There are no easy answers. The UN’s calls for restraint ring hollow without enforceable mechanisms. Local ceasefires can hold for days, sometimes weeks, but the underlying rivalry — a collision of two military machines and their patrons — endures. If anything, the international community’s failure to coordinate a clear, consistent response has been an accelerant.
“We need a regional compact,” said an African Union negotiator. “Not speeches. Not press releases. A real plan that ties reconstruction funding to disarmament and reconciles security needs with civilian governance.” Whether such a compact will emerge, or be powerful enough to tie the hands of external actors, is uncertain.
For now, the streets of Sudan wait. Markets will reopen. People will plant their small plots again. But the scars of this war — the bodies, the uprooted communities, the fractured trust — will take a long time to stitch together.
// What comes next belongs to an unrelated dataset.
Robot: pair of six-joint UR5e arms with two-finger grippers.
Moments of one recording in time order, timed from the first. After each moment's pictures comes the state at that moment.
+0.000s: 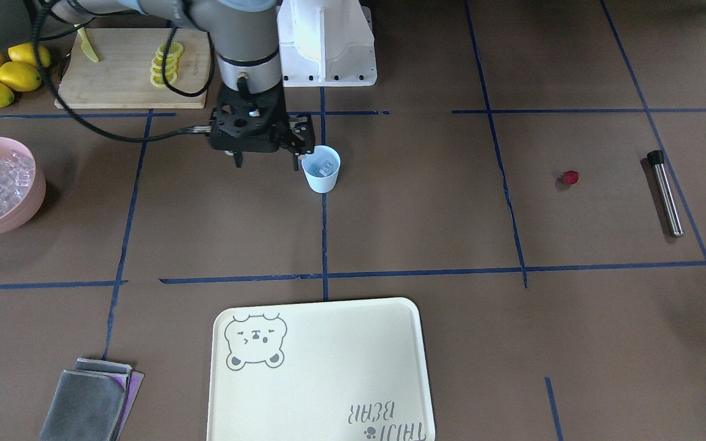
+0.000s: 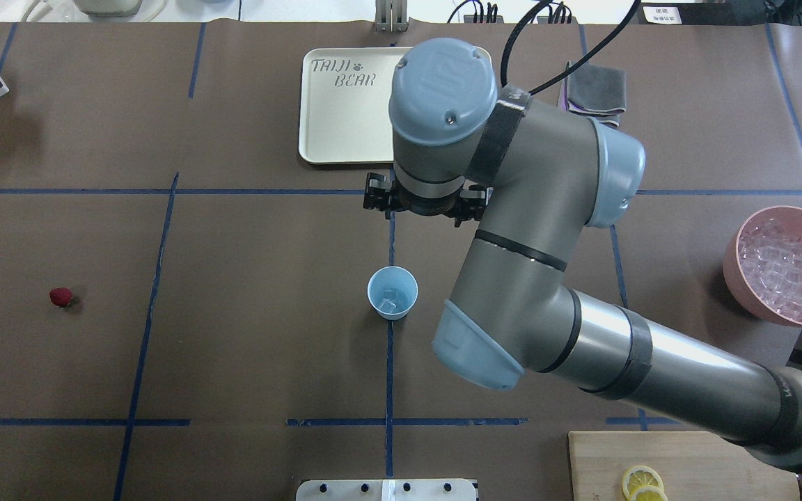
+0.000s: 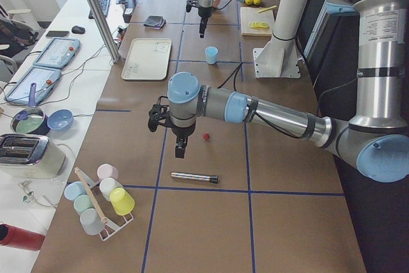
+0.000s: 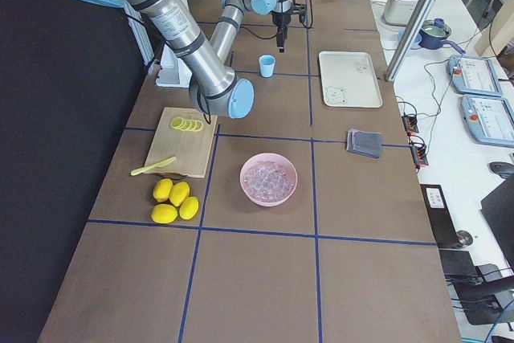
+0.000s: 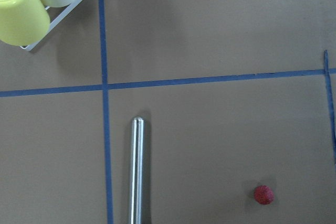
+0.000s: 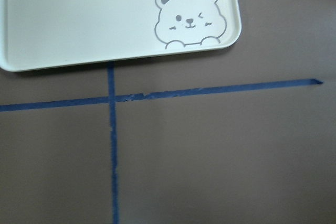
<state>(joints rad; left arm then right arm) -1.37 -1.49 -2.01 -1.57 -2.36 -0.34 0.68 -0.84 1.89 -1.89 1.85 1.14</state>
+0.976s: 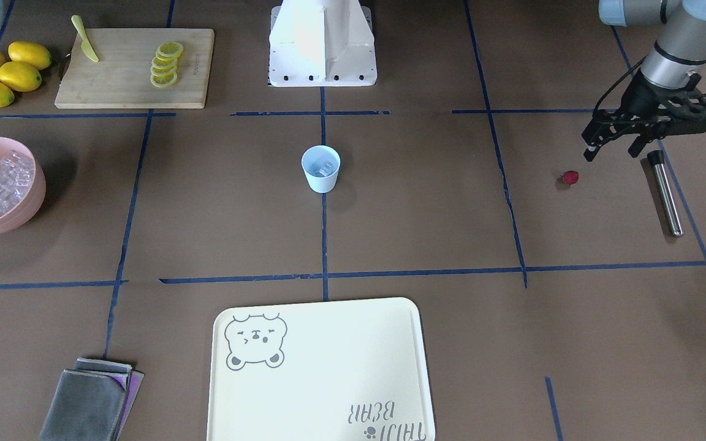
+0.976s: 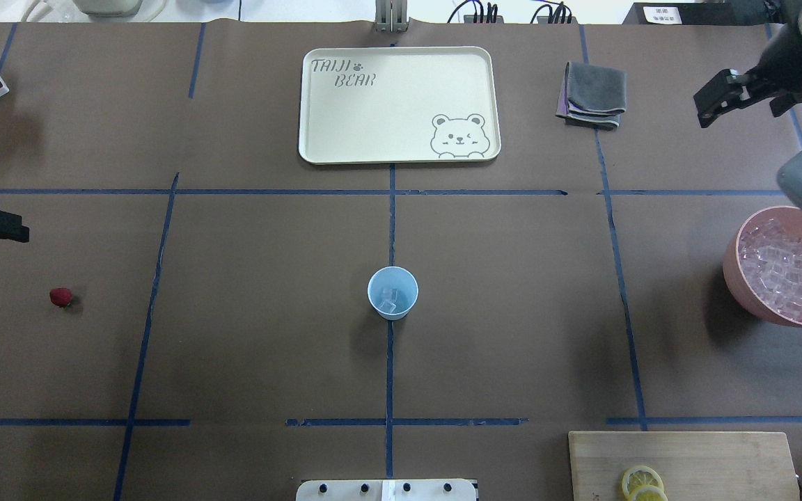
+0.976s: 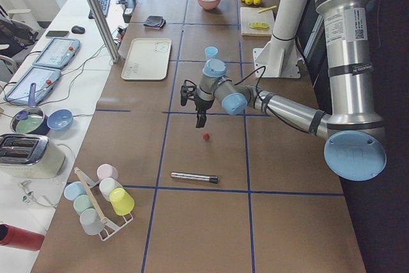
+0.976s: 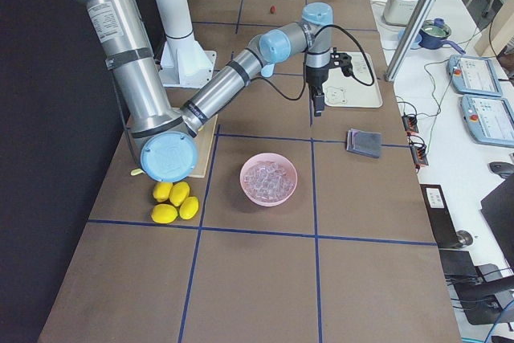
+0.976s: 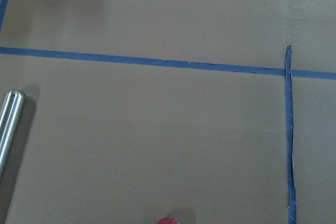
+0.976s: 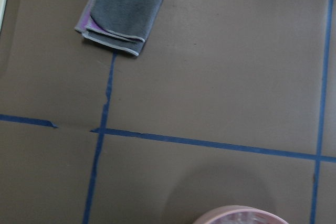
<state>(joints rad) -0.85 -1.38 -1.99 -2.10 -1.91 -1.06 1.26 -1.29 1.97 -1.88 2.16 0.32</state>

And every time a foreign weapon arrives, every convoy that crosses a dusty border, the possibility of peace slips a little further away.
How willing is the world to defend the idea that borders should not be battlefields for others’ ambitions? And how long can ordinary people — those who knead bread, tend camels, teach children their letters — keep living under the shadow of foreign strings pulled far away?